I would like to run my MD simulation in parallel on a cluster (16 CPUs per node).
From the ASE doc we can see that:
ASE will automatically run in parallel, if it can import an MPI communicator from any of the supported libraries. ASE will attempt to import communicators from these external libraries: GPAW, Asap, Scientific MPI and MPI4PY.
I submit a slurm script with these options:
#SBATCH --nodes=1 #SBATCH --ntasks-per-node=16 ... srun python ase_script.py ... It looks like the fastest is always the single cpu calculation and increasing the ntasks per core (1 to 16), makes the calculation go slower.

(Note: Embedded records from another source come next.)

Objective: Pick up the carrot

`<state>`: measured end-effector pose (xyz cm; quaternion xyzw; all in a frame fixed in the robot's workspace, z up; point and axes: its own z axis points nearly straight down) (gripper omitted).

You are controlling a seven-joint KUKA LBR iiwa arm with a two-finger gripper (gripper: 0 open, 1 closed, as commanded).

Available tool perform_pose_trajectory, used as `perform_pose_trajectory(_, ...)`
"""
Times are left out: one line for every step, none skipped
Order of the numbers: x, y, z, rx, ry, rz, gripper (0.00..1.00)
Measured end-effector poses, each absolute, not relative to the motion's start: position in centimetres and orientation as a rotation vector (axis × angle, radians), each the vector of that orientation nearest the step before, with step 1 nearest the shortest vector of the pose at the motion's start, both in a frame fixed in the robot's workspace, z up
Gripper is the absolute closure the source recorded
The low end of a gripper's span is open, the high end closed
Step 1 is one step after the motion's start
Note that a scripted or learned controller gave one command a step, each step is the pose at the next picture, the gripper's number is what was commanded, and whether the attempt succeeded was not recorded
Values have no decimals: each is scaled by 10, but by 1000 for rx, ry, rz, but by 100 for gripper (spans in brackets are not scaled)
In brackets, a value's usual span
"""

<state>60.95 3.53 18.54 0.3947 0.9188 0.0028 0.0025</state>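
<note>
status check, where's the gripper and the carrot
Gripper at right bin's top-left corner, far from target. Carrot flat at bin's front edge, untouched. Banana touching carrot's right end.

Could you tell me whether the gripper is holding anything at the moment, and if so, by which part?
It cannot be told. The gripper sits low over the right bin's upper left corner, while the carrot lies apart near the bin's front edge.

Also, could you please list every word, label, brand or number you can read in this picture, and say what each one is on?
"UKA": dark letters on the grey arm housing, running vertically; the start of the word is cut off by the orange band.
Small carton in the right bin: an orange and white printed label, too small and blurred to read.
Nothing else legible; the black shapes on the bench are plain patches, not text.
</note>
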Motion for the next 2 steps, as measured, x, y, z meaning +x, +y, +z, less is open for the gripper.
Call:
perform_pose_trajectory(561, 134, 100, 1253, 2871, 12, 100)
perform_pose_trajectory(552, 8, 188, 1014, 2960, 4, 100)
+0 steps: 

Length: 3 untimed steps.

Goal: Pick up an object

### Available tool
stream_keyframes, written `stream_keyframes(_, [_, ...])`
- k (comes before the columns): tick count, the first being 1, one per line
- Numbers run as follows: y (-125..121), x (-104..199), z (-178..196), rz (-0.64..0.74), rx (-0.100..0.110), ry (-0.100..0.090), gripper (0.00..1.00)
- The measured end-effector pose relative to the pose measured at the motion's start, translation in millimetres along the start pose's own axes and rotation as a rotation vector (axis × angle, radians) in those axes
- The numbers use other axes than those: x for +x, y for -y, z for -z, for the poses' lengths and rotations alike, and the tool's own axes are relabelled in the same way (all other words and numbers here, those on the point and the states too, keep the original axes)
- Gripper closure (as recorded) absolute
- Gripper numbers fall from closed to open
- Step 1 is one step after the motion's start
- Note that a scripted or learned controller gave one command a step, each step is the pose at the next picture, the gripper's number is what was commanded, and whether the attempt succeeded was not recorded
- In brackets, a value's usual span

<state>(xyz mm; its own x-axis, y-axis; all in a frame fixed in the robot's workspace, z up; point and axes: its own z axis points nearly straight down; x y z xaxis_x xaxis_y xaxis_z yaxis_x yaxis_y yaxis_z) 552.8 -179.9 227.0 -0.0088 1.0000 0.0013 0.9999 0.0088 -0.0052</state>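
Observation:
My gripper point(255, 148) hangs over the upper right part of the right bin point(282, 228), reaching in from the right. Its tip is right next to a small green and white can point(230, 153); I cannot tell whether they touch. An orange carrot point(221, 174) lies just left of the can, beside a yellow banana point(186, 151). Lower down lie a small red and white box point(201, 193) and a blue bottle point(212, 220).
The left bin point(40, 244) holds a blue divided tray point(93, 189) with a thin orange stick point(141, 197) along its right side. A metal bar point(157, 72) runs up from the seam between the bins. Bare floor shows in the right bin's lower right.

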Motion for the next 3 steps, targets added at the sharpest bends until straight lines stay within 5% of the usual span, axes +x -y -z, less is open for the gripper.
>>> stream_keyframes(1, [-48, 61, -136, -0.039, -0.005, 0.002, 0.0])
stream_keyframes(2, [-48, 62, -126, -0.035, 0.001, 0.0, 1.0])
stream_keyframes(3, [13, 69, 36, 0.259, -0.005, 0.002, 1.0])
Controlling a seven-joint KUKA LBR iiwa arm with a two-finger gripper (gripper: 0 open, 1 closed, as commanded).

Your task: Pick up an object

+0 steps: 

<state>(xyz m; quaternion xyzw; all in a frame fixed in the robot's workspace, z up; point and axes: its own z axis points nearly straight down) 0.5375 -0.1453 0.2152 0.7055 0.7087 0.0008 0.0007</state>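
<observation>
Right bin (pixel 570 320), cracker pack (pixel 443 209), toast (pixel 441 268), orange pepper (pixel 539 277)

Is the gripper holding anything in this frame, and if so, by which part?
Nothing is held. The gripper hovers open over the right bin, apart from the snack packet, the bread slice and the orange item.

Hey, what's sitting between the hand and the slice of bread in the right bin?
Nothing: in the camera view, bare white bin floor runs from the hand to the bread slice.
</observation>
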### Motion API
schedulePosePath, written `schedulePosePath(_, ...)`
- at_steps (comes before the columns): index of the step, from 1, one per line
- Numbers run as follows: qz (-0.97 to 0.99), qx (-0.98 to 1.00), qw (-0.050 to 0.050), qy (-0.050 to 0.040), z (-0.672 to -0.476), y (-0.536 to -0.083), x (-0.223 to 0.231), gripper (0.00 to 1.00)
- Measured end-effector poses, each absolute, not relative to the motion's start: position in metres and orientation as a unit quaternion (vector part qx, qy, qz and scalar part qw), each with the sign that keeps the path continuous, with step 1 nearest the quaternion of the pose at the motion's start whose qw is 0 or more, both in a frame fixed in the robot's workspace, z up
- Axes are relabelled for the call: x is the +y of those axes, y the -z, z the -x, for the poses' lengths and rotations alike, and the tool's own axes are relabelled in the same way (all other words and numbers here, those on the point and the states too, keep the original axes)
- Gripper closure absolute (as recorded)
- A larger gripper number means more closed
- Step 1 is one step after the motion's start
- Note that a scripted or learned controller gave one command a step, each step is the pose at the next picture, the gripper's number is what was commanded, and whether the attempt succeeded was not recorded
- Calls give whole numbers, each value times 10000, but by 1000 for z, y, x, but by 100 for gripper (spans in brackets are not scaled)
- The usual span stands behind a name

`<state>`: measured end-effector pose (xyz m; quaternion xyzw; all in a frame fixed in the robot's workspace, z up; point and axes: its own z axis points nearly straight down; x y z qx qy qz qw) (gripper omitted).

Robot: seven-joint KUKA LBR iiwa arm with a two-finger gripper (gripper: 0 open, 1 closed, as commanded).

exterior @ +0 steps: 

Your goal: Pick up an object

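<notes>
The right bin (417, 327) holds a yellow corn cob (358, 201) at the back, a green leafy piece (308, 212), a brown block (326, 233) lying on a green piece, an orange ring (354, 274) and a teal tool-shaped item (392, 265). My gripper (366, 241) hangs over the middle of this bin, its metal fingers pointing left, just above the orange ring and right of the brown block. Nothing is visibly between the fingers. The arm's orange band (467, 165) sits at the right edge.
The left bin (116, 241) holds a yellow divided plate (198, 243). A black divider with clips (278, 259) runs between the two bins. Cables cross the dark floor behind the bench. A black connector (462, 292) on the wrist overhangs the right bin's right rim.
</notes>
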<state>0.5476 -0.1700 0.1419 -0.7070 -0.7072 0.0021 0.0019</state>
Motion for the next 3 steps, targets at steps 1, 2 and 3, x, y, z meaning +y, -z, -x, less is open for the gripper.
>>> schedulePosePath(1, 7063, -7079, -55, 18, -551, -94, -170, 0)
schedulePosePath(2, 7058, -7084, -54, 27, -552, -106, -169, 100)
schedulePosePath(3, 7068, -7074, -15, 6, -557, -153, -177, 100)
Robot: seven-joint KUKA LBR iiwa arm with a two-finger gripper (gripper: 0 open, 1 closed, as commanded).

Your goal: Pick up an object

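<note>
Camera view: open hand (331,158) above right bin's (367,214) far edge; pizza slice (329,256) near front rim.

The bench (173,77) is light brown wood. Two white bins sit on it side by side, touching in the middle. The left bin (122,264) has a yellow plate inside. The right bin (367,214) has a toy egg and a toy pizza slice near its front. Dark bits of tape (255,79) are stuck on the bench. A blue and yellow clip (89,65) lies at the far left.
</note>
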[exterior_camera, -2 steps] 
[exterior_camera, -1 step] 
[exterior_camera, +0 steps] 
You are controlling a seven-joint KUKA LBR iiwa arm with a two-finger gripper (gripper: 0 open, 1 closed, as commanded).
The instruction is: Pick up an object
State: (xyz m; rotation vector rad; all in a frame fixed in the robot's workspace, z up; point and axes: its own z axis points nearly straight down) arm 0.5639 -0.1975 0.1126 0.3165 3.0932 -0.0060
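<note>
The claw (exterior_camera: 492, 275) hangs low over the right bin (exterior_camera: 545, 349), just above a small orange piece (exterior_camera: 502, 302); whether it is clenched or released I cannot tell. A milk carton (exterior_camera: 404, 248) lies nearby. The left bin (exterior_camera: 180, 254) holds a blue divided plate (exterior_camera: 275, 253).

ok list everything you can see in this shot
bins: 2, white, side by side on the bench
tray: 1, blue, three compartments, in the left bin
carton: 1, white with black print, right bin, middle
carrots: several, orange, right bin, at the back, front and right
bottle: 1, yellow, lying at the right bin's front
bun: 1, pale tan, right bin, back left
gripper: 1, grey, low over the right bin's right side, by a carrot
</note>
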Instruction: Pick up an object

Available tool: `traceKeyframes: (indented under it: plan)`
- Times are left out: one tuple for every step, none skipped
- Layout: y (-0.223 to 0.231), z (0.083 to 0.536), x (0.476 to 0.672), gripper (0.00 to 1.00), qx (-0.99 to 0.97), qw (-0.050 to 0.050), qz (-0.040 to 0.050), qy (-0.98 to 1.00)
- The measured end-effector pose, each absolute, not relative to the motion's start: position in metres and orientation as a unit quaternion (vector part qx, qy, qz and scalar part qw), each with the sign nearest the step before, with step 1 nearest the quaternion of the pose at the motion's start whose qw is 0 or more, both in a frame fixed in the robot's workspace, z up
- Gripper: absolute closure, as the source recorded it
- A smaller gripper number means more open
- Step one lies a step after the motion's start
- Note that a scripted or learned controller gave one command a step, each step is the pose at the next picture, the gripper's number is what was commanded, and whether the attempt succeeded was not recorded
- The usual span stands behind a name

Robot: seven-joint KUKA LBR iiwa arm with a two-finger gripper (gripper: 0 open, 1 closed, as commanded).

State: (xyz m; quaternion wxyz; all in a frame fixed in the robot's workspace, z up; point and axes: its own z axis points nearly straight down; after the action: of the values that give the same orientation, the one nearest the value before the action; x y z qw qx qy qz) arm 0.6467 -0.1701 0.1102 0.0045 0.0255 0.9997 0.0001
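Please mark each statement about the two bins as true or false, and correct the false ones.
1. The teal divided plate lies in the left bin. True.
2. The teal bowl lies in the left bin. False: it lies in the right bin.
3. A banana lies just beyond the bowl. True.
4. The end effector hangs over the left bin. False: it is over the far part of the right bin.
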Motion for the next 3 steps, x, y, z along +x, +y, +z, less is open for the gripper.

The only difference I see is that the log output contains multiple lines (times ntasks-per-node) for a given step, but with different results. E.g., for a Velocity Verlet calculation and 8 cpus per nodes, I get:
Time[ps] Etot[eV] Epot[eV] Ekin[eV] T[K] ... 0.0440 -8297.460 -8299.281 1.821 79.6 0.0440 -8297.476 -8299.305 1.829 80.0 0.0440 -8297.477 -8299.304 1.827 79.8 0.0440 -8297.741 -8299.557 1.816 79.4 0.0440 -8297.744 -8299.563 1.819 79.5 0.0440 -8297.744 -8299.570 1.826 79.8 0.0440 -8297.746 -8299.584 1.838 80.3 0.0440 -8297.749 -8299.612 1.863 81.4 ... I have tried to decorate my dynamics function with @parallel_function (before the definition and before run() method) but I get an error.
I have installed all the required libraries in my conda environment:
$ conda list > conda_list $ cat conda_list | grep -e asap -e gpaw -e mpi asap3 3.12.12 py310hb818612_2 conda-forge gpaw 23.9.1 py310_mpi_openmpi_omp_0 conda-forge gpaw-data 0.9.20000 hd8ed1ab_2 conda-forge mpi 1.0 openmpi conda-forge mpi4py 3.1.4 py310h6075a6b_0 conda-forge openmpi 4.1.5 h414af15_101 conda-forge Is there something else I can try?
Small side question, how can I print the volume of the cell in ASE output above?